God's compassion, visible most profoundly in Christ, is good news, and it might cause us to ask how and where we "encounter" God. In our friends and neighbours, Scripture and song, and bread and wine. As we celebrate Eucharist this morning, maybe there is something (complaint, concern, issue, whatever) that you need to bring to God, a place within you that you need God to enter, transform, and make whole; I encourage you to bring that to God, to the foot of the cross, and to ask for what you need today.

But there's another side of all this to ponder. If compassion is Jesus' posture toward humanity, toward you and me is compassion, and if are a people committed to following in the footsteps of Jesus, then compassion, or acts of compassion, to and for our one another and our neighbours, particular those who reside on the religious, social and political fringes, is a vital Christian practice, perhaps non-negotiable even. Jesus' acts of compassion weren't nice shows of emotion; they were political and social acts that illuminated and railed against all that was wrong (next out the section "The Compassion of Jesus" in Walter Brueggemann's book The Prophetic Imagination for more).

We live in a historical moment where we need more compassion, where we need to be more compassionate. Acts of compassion towards those around us and toward each other have the power to illuminate and critique that which dehumanizes and ushers forth transformation.

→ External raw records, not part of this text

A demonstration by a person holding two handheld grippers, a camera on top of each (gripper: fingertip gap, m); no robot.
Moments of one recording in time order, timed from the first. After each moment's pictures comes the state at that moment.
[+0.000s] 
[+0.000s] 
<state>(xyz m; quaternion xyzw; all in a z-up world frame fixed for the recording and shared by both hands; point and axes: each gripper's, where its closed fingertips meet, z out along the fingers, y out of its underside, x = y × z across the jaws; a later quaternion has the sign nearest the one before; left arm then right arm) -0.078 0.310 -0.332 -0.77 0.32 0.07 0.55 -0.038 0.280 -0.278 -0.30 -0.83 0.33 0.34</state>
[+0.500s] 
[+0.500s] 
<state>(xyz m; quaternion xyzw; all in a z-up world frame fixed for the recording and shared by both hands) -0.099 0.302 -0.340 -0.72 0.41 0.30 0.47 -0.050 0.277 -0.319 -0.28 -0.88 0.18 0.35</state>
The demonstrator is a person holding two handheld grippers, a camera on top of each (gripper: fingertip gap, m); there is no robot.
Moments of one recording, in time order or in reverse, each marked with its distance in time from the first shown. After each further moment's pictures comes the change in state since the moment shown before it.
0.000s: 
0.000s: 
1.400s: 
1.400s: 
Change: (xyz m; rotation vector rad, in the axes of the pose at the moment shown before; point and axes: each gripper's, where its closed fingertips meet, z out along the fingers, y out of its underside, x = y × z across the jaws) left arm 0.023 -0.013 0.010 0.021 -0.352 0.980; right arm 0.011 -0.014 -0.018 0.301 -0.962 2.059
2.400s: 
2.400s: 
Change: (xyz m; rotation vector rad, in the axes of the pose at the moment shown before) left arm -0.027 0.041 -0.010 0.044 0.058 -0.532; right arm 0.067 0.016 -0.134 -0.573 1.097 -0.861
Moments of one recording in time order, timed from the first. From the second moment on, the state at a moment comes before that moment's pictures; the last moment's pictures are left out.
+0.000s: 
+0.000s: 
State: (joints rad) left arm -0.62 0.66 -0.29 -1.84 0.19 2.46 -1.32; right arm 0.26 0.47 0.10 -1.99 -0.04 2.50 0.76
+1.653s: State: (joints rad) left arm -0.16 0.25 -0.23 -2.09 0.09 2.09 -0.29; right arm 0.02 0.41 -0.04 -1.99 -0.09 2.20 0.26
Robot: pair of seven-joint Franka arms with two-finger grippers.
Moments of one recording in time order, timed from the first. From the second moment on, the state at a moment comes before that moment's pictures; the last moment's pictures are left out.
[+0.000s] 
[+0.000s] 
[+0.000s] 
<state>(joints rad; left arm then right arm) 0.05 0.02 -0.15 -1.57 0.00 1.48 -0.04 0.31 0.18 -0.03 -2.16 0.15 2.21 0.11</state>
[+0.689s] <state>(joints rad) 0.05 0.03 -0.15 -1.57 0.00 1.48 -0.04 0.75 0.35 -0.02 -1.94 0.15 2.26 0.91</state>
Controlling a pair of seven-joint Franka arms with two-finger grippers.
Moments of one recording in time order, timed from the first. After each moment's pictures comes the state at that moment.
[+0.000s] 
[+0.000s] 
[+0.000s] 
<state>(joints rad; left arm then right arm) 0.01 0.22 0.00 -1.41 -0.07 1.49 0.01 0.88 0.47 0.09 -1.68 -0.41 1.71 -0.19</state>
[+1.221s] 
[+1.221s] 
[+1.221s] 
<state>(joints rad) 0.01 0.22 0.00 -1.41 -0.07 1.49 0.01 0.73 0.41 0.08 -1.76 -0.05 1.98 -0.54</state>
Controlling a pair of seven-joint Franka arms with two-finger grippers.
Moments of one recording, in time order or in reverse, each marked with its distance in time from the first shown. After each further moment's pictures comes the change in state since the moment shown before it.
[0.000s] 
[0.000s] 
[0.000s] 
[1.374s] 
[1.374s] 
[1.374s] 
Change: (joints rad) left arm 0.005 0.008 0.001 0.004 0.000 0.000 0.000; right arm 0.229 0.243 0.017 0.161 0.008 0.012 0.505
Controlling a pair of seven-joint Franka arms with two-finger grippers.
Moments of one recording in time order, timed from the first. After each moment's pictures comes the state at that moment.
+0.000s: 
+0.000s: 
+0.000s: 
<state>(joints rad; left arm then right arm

In his book The Prophetic Imagination, Walter Brueggemann says, "[T]he one thing the dominant culture cannot tolerate or co-opt is compassion, the ability to stand in solidarity with the victims of the present order. It can manage charity and good intentions, but it has no way to resist solidarity with pain or grief… The imperial consciousness lives by its capacity to still the groans and to go on with business as usual as though none were hurting and there were no groans (reminds me of the Act Party). If the groans become audible, if they can be heard in the streets and markets and courts, then the consciousness of domination is already jeopardized… Newness comes precisely from expressed pain. Suffering made audible and visible produces hope, articulated grief is the gate of newness, and the history of Jesus is the history of entering into the pain and giving it voice."

Can we, as individuals and as a community, better live lives of compassion and solidarity? We need to be a community that appropriately hears the cries of our friends and neighbours and, with unwavering hope, stands with them—compassionately standing in and with broken lives, with people reeling from their missed opportunities and shattered dreams, with communities living in the aftermath of stolen land and broken promises. This morning, may the God of compassion meet us in our place of need, restore and heal us, and, as God does, inspire us to meet those around us in the same way.